И робкая, наивная без меры
Моя любовь почти обречена.
Ещё тоска ледышками в глазах,
Ещё душа завьюжена печалью.
И белой недовязанною шалью
Лежит судьба на мёрзнущих руках.
Ещё зима с морозом января,
Ещё февраль не налетал метелью.
И ясный март с отчаянной капелью
Таится в толщине календаря.
***
Устав, часы сочли ненужным тикать –
в оглохшем доме тихо, как в гробу.
Неспешный вечер, словно чья-то прихоть,
неслышно пробирается в избу.
Лениво, сторонясь застывших окон,
ложится в уголочек у печи.
Какими одиночествами соткан
его покров? Не вызнать!
Помолчим
вдвоём, пока ни шороха, ни света.
Озябший вечер дышит мне в лицо.
Лишь я да он.
Мне б пожалеть об этом
да, хлопнув дверью, выйти не крыльцо,
да закричать, завыть с тоской на пару.
Всё выплакав, по- бабьи – в три ручья,
пойти на праздник в клуб да выдать жару!
Как кстати будет то, что я – ничья.
Что мне с того, что глупых пересудов
деревне хватит зиму скоротать?!
Мне всё равно!
А всё-таки не буду
ни утешать себя, ни потешать
народ своей вечернею печалью.
Я сумерки свои перетерплю.
Как только ночь мой дом накроет шалью,
пущу часы и печку затоплю.
***
Видно, погреться
в мой дом заглянула зима.
Печь протоплю,
не жалея берёзовых дров.
Книга откроется там,
где захочет сама –
гостье незваной
я выбрала сборник стихов.
К чаю горячему
в доме одни сухари.
С чаем вприкуску
прочтутся любые слова.
Что не поймёт,
пусть заглянет зима в словари,
что не приглянется,
выбросит пусть на дрова.
***
Неброский плат над сумеречным лесом
и снегом занесённою рекой.
Ещё не ночь, но за сенным навесом
уже луна в дозоре над тайгой.
А божий свет ещё дрожит неверно,
но в суете вечерней фонари
уже зажгли. А там, в лесу, наверно,
в глубокий снег нырнули глухари,
и затаилась темень меж деревьев,
и снова входит ночь в свои права…
А за спиной моей дымит деревня,
да и сама я вышла по дрова.
21 МАЯ
Белый снег на дворе, белый снег –
новой простыни полотно:
ветер северный на ночлег
постучался в моё окно.
«Не ломись! – я ему в ответ. –
Не пора ли тебе домой?»
Ветер северный ухнул: «Нет!»
и ударился головой
о закрытую на ночь дверь.
А потом замолчал, залёг,
затаился, как хитрый зверь, -
до утра белый снег стерёг.
***
Расстарается май,
и меня захлестнёт половодье.
Из далёкой страны,
до которой дороги мне нет,
перелётная стая
в глухое моё заболотье
от тебя принесёт
на прощанье похожий привет.
Я его утаю,
но меня растревожит рябина,
белым цветом надежд
освещая июньскую ночь.
Из ушедшей поры,
из того журавлиного клина
не дозваться тебя,
и никто мне не сможет помочь.
Я в июльской траве
растеряю последние силы
и последние капли
весенней надежды пролью.
Припадая к земле,
я успею шепнуть, что любила.
Поднимаясь с земли,
не успею сказать, что люблю.
В жаркий август совсем
обмелеют уставшие речки,
и нальются рябины
полынью на Яблочный Спас.
На опушке осинки
зажгут поминальные свечки,
на осеннем ветру
называя по имени нас.
ПРОСТИВШАЯ ПАМЯТЬ
Помнишь, ты в юности с лёгкостью предал меня?
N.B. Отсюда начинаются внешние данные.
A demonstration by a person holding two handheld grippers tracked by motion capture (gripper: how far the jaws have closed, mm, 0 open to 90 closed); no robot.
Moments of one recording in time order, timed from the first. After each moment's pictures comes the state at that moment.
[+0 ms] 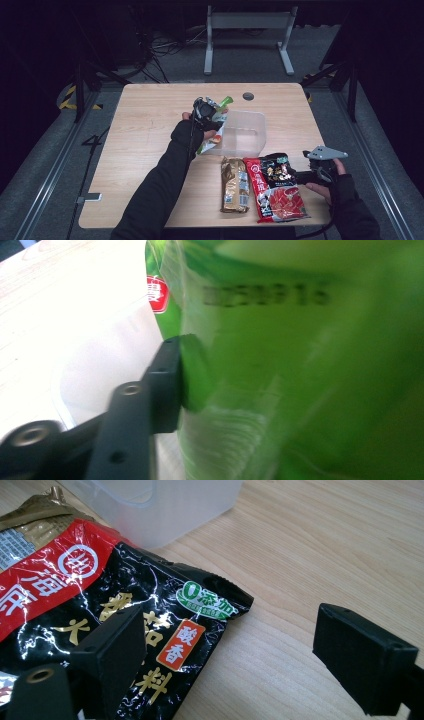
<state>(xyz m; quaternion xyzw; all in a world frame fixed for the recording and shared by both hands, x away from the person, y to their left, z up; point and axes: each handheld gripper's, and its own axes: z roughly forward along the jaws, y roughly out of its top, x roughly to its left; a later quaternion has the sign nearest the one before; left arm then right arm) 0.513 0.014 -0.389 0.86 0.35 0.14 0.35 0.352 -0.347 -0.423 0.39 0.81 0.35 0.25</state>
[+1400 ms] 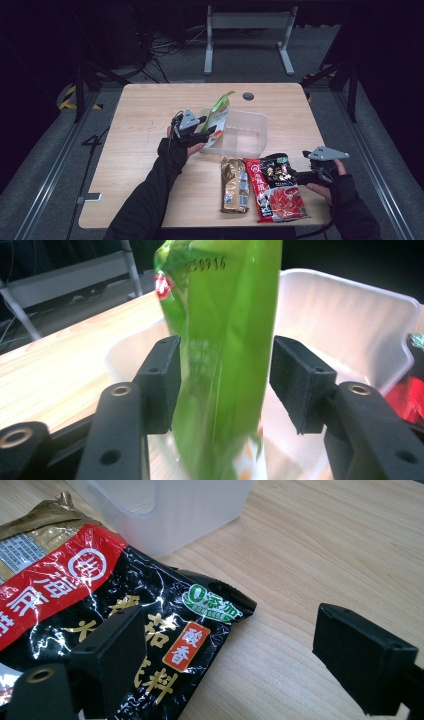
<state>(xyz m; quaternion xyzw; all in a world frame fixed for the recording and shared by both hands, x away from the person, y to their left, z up) 0.460 0.073 -0.413 0.78 0.27 0.20 0.53 0.350 -0.347 -0.421 0.39 0.81 0.36 0.25</state>
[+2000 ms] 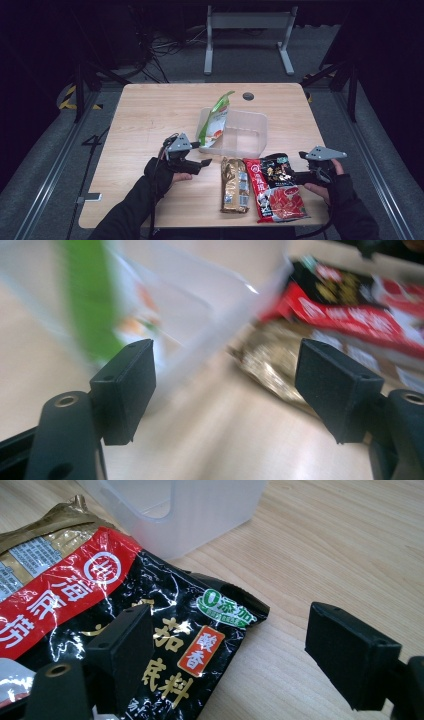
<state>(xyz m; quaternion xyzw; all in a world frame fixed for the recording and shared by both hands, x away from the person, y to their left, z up) 0.407 0.083 -0.437 0.85 0.22 0.07 0.47 0.349 -0.339 -0.419 0.38 0.82 0.36 0.23</state>
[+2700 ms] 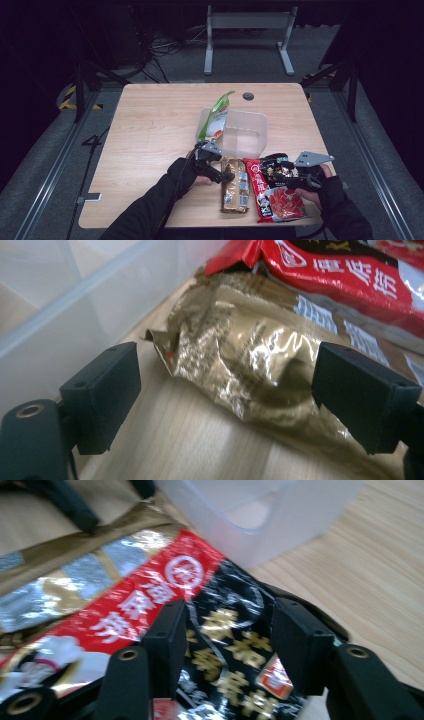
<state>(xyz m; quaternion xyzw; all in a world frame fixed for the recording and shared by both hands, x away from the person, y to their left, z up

Сколько потом было в жизни обид и печалей,
сколько ошибок, назло тебе, сделала я....
Столько любви было выжжено в самом начале!
Долго болело и пеплом на сердце легло,
в поле судьбы разрасталось густой лебедою.
Любый мой, милый мой, как же тебя не сожгло
болью моею от горькой разлуки с тобою?!...
Времени плуг запахал эту боль в толщу лет.
Сил не жалея, на пашне борюсь с сорняками.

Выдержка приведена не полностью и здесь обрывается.